Jeff Law May 8, 2023, 10:02 p.m. UTC | #3
On 5/8/23 00:43, Richard Biener wrote:
> On Sat, May 6, 2023 at 8:46 PM Jeff Law via Gcc-patches
> <gcc-patches@gcc.gnu.org> wrote:
>>
>>
>>
>> On 5/6/23 06:57, Roger Sayle wrote:
>>>
>>> Following up on posts/reviews by Segher and Uros, there's some question
>>> over why the middle-end's lower subreg pass emits a clobber (of a
>>> multi-word register) into the instruction stream before emitting the
>>> sequence of moves of the word-sized parts.  This clobber interferes
>>> with (LRA) register allocation, preventing the multi-word pseudo to
>>> remain in the same hard registers.  This patch eliminates this
>>> (presumably superfluous) clobber and thereby improves register allocation.

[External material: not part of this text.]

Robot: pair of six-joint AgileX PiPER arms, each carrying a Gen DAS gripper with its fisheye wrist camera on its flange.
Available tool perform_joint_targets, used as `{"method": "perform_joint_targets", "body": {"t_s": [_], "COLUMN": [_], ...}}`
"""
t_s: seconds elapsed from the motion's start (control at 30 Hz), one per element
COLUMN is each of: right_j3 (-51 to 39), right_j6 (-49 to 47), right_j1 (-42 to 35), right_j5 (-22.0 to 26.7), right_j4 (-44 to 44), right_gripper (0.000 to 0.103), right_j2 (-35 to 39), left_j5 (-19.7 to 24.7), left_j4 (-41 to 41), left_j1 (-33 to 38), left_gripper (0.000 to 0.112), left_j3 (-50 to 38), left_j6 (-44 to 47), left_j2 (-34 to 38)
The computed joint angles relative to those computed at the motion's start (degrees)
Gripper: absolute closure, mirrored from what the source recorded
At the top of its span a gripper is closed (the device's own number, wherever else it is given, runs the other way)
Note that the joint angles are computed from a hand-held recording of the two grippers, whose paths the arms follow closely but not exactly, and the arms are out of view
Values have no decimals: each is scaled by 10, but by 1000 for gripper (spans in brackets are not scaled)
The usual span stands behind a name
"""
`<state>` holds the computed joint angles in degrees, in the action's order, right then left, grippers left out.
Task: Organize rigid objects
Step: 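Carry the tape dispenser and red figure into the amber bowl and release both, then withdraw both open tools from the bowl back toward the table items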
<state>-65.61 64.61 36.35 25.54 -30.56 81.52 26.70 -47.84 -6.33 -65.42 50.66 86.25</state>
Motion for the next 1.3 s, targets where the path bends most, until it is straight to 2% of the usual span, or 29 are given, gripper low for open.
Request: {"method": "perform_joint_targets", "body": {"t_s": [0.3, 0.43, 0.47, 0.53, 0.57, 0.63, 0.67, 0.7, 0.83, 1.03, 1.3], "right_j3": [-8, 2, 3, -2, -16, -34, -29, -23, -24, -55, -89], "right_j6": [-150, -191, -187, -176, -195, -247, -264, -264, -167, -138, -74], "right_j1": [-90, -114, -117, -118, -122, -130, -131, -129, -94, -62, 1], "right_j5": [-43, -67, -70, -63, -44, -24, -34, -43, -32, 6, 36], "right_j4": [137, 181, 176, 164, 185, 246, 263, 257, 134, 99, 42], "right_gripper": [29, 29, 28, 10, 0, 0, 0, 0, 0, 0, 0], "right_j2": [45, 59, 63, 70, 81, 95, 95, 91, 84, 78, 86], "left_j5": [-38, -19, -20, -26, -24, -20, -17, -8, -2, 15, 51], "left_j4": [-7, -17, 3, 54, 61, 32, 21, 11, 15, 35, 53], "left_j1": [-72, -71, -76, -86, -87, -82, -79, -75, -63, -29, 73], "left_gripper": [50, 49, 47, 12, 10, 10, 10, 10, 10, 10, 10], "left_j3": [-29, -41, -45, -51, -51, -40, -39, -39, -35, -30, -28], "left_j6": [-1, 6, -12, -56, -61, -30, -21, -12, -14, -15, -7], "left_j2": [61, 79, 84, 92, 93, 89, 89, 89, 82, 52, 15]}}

>> Those clobbered used to help dataflow analysis know that a multi word
>> register was fully assigned by a subsequent sequence.  I suspect they
>> haven't been terribly useful in quite a while.
> 
> Likely - maybe they still make a difference for some targets though.

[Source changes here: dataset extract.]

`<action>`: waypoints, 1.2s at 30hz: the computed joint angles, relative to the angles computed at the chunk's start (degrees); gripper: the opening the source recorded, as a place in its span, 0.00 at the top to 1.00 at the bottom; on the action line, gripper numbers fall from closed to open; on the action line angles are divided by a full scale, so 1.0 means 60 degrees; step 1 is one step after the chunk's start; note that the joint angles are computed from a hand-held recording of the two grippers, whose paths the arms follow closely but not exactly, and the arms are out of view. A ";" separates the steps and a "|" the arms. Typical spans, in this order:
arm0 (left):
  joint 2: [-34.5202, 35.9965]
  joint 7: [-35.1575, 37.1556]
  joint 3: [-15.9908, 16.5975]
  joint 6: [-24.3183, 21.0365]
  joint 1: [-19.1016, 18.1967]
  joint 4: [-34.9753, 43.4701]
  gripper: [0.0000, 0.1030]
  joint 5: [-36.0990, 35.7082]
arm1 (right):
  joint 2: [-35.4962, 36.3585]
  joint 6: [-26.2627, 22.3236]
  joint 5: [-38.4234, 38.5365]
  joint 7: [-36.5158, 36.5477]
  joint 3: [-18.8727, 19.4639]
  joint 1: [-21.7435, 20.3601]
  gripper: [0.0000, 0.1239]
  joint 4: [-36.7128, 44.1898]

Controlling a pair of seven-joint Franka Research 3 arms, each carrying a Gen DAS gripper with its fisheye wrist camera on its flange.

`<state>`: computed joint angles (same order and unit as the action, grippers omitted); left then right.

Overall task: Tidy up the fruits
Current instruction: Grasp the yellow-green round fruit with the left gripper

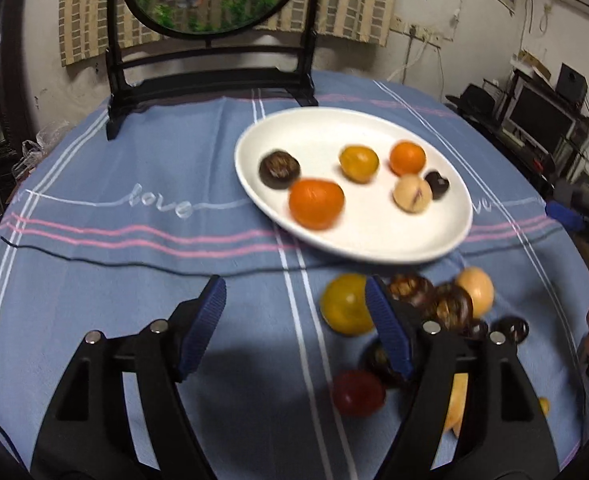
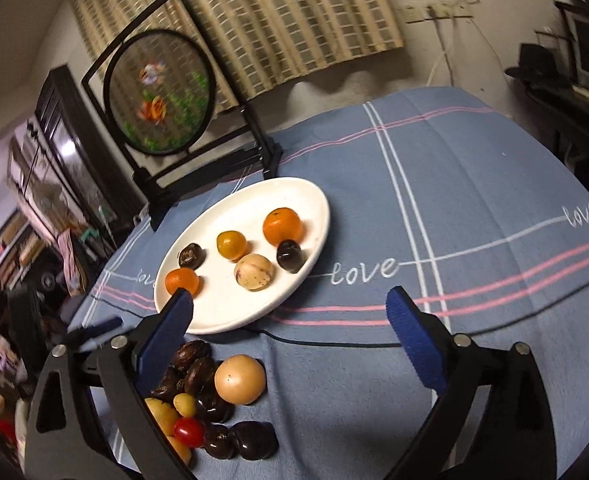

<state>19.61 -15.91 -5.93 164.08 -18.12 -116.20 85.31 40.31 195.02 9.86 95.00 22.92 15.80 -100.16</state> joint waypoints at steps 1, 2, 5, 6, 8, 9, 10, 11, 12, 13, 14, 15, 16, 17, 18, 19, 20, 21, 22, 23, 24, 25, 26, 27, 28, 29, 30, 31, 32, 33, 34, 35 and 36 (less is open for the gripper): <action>0.0047 0.0082 -0.0022 0.0002 -0.0019 0.0033 0.28 -0.0021 | 0.0037 -0.0011 -0.0049 0.0041 0.0178 -0.0167 0.21 -0.0013; 0.0088 0.0117 -0.0026 0.0013 -0.0045 0.0076 0.28 0.0011 | 0.0059 -0.0049 -0.0074 0.0065 0.0247 -0.0236 0.21 -0.0010; 0.0282 0.0549 -0.0059 0.0043 -0.0103 0.0270 0.28 -0.0186 | 0.0134 -0.0327 -0.0109 0.0057 0.0361 -0.0334 0.21 0.0109; 0.0363 0.0810 -0.0071 -0.0153 -0.0191 0.0355 0.28 -0.0344 | 0.0124 -0.0381 -0.0102 0.0026 0.0407 -0.0364 0.21 0.0092; 0.0452 0.0954 -0.0015 -0.0325 -0.0343 0.0448 0.28 -0.0363 | 0.0154 -0.0544 -0.0087 -0.0070 0.0498 -0.0420 0.21 0.0158; 0.0541 0.1122 -0.0008 -0.0413 -0.0398 0.0542 0.28 -0.0427 | 0.0151 -0.0564 -0.0052 -0.0123 0.0504 -0.0417 0.21 0.0163; 0.0585 0.1250 0.0011 -0.0464 -0.0427 0.0564 0.28 -0.0517 | 0.0143 -0.0569 -0.0015 -0.0174 0.0494 -0.0401 0.21 0.0167; 0.0661 0.1501 0.0006 -0.0560 -0.0442 0.0619 0.27 -0.0736 | 0.0124 -0.0553 0.0031 -0.0217 0.0465 -0.0373 0.21 0.0159; 0.0731 0.1726 0.0021 -0.0622 -0.0446 0.0661 0.25 -0.0948 | 0.0107 -0.0537 0.0068 -0.0250 0.0480 -0.0391 0.21 0.0131; 0.0797 0.1933 0.0042 -0.0623 -0.0425 0.0696 0.23 -0.1184 | 0.0099 -0.0552 0.0110 -0.0269 0.0473 -0.0390 0.21 0.0128; 0.0812 0.2012 0.0095 -0.0621 -0.0445 0.0688 0.23 -0.1300 | 0.0093 -0.0559 0.0147 -0.0290 0.0477 -0.0392 0.21 0.0122; 0.0781 0.2093 0.0152 -0.0840 -0.0499 0.0647 0.23 -0.1467 | 0.0092 -0.0541 0.0171 -0.0315 0.0499 -0.0410 0.21 0.0109; 0.0700 0.2018 0.0226 -0.1013 -0.0554 0.0569 0.23 -0.1510 | 0.0081 -0.0511 0.0191 -0.0338 0.0508 -0.0414 0.21 0.0089; 0.0606 0.1816 0.0300 -0.1060 -0.0567 0.0463 0.23 -0.1461 | 0.0065 -0.0472 0.0199 -0.0359 0.0521 -0.0425 0.21 0.0060; 0.0508 0.1566 0.0357 -0.0975 -0.0518 0.0340 0.23 -0.1389 | 0.0048 -0.0409 0.0208 -0.0371 0.0520 -0.0422 0.21 0.0026; 0.0384 0.1158 0.0433 -0.0735 -0.0410 0.0173 0.25 -0.1246 | 0.0021 -0.0317 0.0194 -0.0381 0.0548 -0.0447 0.21 -0.0035; 0.0343 0.0981 0.0443 -0.0603 -0.0333 0.0111 0.26 -0.1154 | 0.0014 -0.0273 0.0155 -0.0382 0.0590 -0.0490 0.21 -0.0065; 0.0319 0.0850 0.0445 -0.0531 -0.0273 0.0077 0.26 -0.1081 | 0.0021 -0.0218 0.0105 -0.0378 0.0642 -0.0538 0.21 -0.0081; 0.0334 0.0804 0.0432 -0.0534 -0.0233 0.0087 0.27 -0.1044 | 0.0023 -0.0177 0.0061 -0.0359 0.0682 -0.0579 0.21 -0.0109; 0.0381 0.0862 0.0391 -0.0515 -0.0198 0.0116 0.29 -0.1063 | 0.0033 -0.0177 0.0007 -0.0336 0.0731 -0.0625 0.21 -0.0115; 0.0453 0.1012 0.0347 -0.0430 -0.0147 0.0162 0.36 -0.1132 | 0.0048 -0.0168 -0.0047 -0.0317 0.0777 -0.0668 0.21 -0.0122; 0.0575 0.1424 0.0261 -0.0295 -0.0057 0.0234 0.45 -0.1397 | 0.0055 -0.0167 -0.0079 -0.0294 0.0780 -0.0669 0.21 -0.0116; 0.0642 0.1884 0.0172 -0.0368 -0.0039 0.0256 0.47 -0.1795 | 0.0062 -0.0165 -0.0121 -0.0283 0.0790 -0.0681 0.21 -0.0121; 0.0699 0.2203 0.0149 -0.0392 -0.0045 0.0272 0.51 -0.2080 | 0.0073 -0.0177 -0.0155 -0.0265 0.0808 -0.0699 0.21 -0.0114; 0.0700 0.2293 0.0200 -0.0428 -0.0125 0.0260 0.52 -0.2167 | 0.0099 -0.0175 -0.0218 -0.0254 0.0898 -0.0784 0.21 -0.0123; 0.0666 0.2238 0.0284 -0.0473 -0.0240 0.0228 0.52 -0.2108 | 0.0110 -0.0174 -0.0237 -0.0235 0.0900 -0.0786 0.21 -0.0110; 0.0621 0.2186 0.0330 -0.0412 -0.0291 0.0168 0.52 -0.2066 | 0.0108 -0.0152 -0.0257 -0.0224 0.0893 -0.0777 0.21 -0.0118; 0.0564 0.2126 0.0365 -0.0361 -0.0329 0.0085 0.53 -0.2021 | 0.0103 -0.0139 -0.0284 -0.0217 0.0888 -0.0771 0.21 -0.0126; 0.0517 0.2089 0.0386 -0.0363 -0.0365 0.0015 0.53 -0.1979 | 0.0113 -0.0130 -0.0334 -0.0225 0.0900 -0.0776 0.21 -0.0126; 0.0488 0.1994 0.0416 -0.0365 -0.0402 -0.0026 0.58 -0.1886 | 0.0120 -0.0135 -0.0358 -0.0228 0.0865 -0.0733 0.21 -0.0110; 0.0469 0.1864 0.0451 -0.0298 -0.0417 -0.0052 0.61 -0.1731 | 0.0133 -0.0178 -0.0376 -0.0237 0.0824 -0.0681 0.21 -0.0079; 0.0478 0.1858 0.0439 -0.0302 -0.0404 -0.0038 0.61 -0.1716 | 0.0149 -0.0255 -0.0412 -0.0262 0.0835 -0.0669 0.21 -0.0049; 0.0486 0.1851 0.0431 -0.0318 -0.0400 -0.0031 0.61 -0.1698 | 0.0195 -0.0387 -0.0472 -0.0324 0.0871 -0.0667 0.21 0.0017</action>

> It might be interesting to see whether combining the clobber with the
> first set or making the set a multi-set with a parallel would be any
> better?
Wrapping them inside a PARALLEL might be better, but probably isn't 
worth the effort.  I think all this stuff dates back to the era where we 
had flow.c to provide the register lifetimes used by local-alloc.  We 
also had things like REG_NO_CONFLICT to indicate that the sub-object 
assignments didn't conflict.  In all it was rather hackish.

Jeff
  

Patch

diff --git a/gcc/lower-subreg.cc b/gcc/lower-subreg.cc
index 81fc5380..7c9cc3c 100644
--- a/gcc/lower-subreg.cc
+++ b/gcc/lower-subreg.cc
@@ -1086,9 +1086,6 @@  resolve_simple_move (rtx set, rtx_insn *insn)
     {
       unsigned int i;
 
-      if (REG_P (dest) && !HARD_REGISTER_NUM_P (REGNO (dest)))
-	emit_clobber (dest);
-
       for (i = 0; i < words; ++i)
 	{
 	  rtx t = simplify_gen_subreg_concatn (word_mode, dest,
diff --git a/gcc/testsuite/gcc.target/i386/pr43644.c b/gcc/testsuite/gcc.target/i386/pr43644.c
new file mode 100644
index 0000000..ffdf31c
--- /dev/null
+++ b/gcc/testsuite/gcc.target/i386/pr43644.c
@@ -0,0 +1,11 @@ 
+/* { dg-do compile { target int128 } } */
+/* { dg-options "-O2" } */
+
+__int128 foo(__int128 x, __int128 y)
+{
+  return x+y;
+}
+
+/* { dg-final { scan-assembler-times "movq" 2 } } */
+/* { dg-final { scan-assembler-not "push" } } */
+/* { dg-final { scan-assembler-not "pop" } } */